The use of technology by older people has grown during coronavirus restrictions, according to a survey of more than 1,350 people.
The survey conducted by the Global Centre for Modern Ageing between March 27–April 14 found that one in five older Australians used a new technology for the first time during the pandemic and almost one in three increased their social media use.
“Social distancing has forced older Australians to search for the means to stay connected to those they love and fill their time with new hobbies,” the report says.
“For many this has meant embracing technology in new and different ways as they seek to retain relationships and stay engaged.”
It says this suggests that older Australians will respond to innovative technological solutions that help them stay connected.
Older people coping well
It also found 80 per cent of those surveyed were able to cite examples of support they have received from other people, and indicated that older people were coping surprising well during the pandemic.
Despite being in the highest risk group for coronavirus, people aged 60 and over were less concerned about the impacts of the pandemic than younger people.
Less than half the older group (46 per cent) were concerned about COVID-19 compared the 52 per cent of the under-60s.
And although they faced social challenges, such as missing time with family and grandchildren, older people were able to see a positive side to the lockdown, including improved community spirit and an opportunity to focus on the important things in life.

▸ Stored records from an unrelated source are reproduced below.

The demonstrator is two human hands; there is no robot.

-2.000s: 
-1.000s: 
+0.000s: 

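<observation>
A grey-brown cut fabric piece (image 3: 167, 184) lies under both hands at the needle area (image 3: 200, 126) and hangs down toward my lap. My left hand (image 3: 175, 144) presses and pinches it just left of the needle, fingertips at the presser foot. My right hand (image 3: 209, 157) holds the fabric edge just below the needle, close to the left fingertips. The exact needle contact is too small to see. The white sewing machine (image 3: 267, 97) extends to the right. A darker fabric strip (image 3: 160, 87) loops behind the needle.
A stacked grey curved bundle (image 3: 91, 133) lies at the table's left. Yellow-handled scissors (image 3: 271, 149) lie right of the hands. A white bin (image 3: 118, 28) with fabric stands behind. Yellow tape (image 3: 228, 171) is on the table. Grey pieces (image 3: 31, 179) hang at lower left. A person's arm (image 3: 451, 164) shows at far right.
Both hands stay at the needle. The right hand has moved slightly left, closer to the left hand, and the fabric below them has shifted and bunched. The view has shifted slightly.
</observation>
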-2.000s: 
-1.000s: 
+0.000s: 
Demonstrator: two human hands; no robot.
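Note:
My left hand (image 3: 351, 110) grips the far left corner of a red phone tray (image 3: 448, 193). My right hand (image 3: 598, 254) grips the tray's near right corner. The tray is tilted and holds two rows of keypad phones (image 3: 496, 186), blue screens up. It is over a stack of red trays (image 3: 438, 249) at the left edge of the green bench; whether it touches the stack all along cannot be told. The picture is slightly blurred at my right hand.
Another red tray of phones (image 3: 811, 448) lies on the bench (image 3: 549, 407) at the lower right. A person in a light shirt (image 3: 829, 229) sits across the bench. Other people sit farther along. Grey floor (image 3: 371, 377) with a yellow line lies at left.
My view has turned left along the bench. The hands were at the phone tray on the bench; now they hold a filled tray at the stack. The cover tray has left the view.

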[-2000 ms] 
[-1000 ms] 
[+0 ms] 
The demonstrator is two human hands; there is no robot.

“Interestingly, introspection was commonly cited as a positive,” GCMA CEO Julianne Parkinson said. “Older Australians reported there is an increased appreciation for what we have and that more people have been evaluating what is important.”
The survey is part of a bigger multi-phase study with a final report set to be released later this year.
The GCMA provides advocacy, market development, partnerships and research to design and bring to market products and services that support wellbeing and independence in older people.